Tom Kimber

Personal information
- Full name: Thomas CR Kimber
- Born: 10 May 1990 (age 36)
- Batting: Right-handed
- Bowling: Left-arm medium
- Role: Wicket-keeper

International information
- National side: Guernsey;
- T20I debut (cap 15): 15 June 2019 v Germany
- Last T20I: 20 June 2019 v Denmark

Career statistics
| Competition | T20I |
| Matches | 3 |
| Runs scored | 5 |
| Batting average | 1.66 |
| 100s/50s | 0/0 |
| Top score | 2 |
| Catches/stumpings | 0/1 |
- Source: Cricinfo, 26 May 2026

= Tom Kimber =

Guernsey cricketer (born 1990)

Tom Kimber (born 10 May 1990) is a cricketer who plays for Guernsey. He played in the 2014 ICC World Cricket League Division Five tournament. In May 2015 he participated in the 2015 ICC Europe Division One tournament. He played in the 2016 ICC World Cricket League Division Five tournament.

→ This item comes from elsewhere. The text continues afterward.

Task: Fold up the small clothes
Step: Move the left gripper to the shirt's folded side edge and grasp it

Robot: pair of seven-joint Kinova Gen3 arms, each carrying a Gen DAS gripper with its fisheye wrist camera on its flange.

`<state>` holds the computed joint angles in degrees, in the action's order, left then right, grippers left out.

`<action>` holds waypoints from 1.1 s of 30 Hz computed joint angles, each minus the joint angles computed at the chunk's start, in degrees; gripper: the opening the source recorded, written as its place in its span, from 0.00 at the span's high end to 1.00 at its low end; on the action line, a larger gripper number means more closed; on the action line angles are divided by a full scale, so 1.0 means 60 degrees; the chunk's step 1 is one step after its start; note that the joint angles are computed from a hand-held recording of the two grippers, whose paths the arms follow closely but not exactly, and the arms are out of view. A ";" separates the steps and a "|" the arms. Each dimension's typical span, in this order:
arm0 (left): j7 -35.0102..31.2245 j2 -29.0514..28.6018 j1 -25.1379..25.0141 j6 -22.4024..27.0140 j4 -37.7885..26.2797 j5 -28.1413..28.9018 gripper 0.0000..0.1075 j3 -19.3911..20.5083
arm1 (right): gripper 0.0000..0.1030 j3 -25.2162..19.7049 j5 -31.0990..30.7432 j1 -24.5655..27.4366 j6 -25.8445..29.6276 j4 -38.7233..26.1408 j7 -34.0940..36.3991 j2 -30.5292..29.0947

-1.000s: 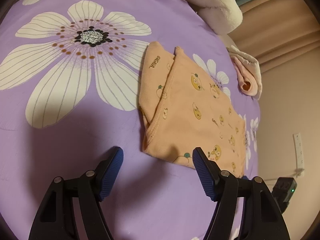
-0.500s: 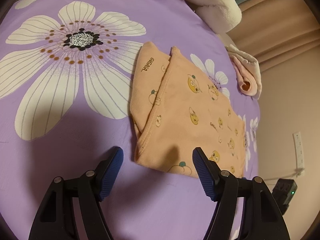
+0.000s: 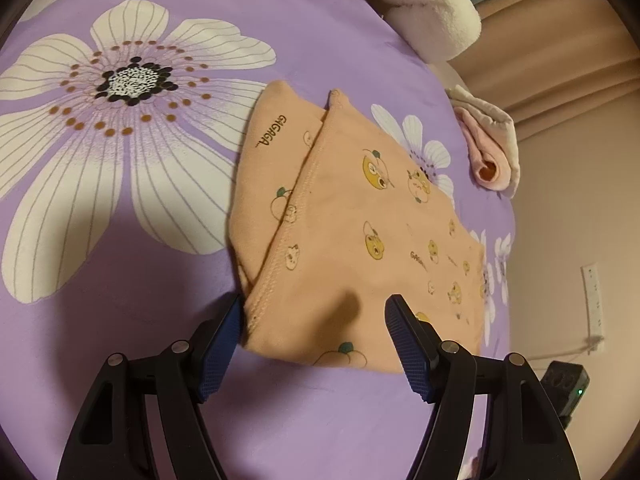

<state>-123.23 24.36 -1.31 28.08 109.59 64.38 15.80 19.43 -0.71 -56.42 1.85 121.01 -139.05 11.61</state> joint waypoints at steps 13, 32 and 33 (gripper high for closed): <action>0.0074 0.0176 -0.0013 -0.0056 -0.0190 -0.0026 0.31 0.0133 | 0.31 0.0052 -0.0058 -0.0056 -0.0029 0.0018 0.0021 0.0009; 0.0271 0.0392 -0.0094 -0.0069 -0.0445 -0.0260 0.31 0.0275 | 0.31 -0.0113 -0.0244 0.0130 -0.0059 0.0015 0.0229 0.0010; 0.0284 0.0410 -0.0095 -0.0065 -0.0468 -0.0254 0.31 0.0279 | 0.31 -0.0161 -0.0247 0.0177 -0.0057 0.0008 0.0242 0.0013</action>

In May 2019, he was named in Guernsey's squad for the 2019 T20 Inter-Insular Cup. The same month, he was named in Guernsey's squad for the Regional Finals of the 2018–19 ICC T20 World Cup Europe Qualifier tournament in Guernsey. He made his Twenty20 International (T20I) debut for Guernsey, against Germany, on 15 June 2019.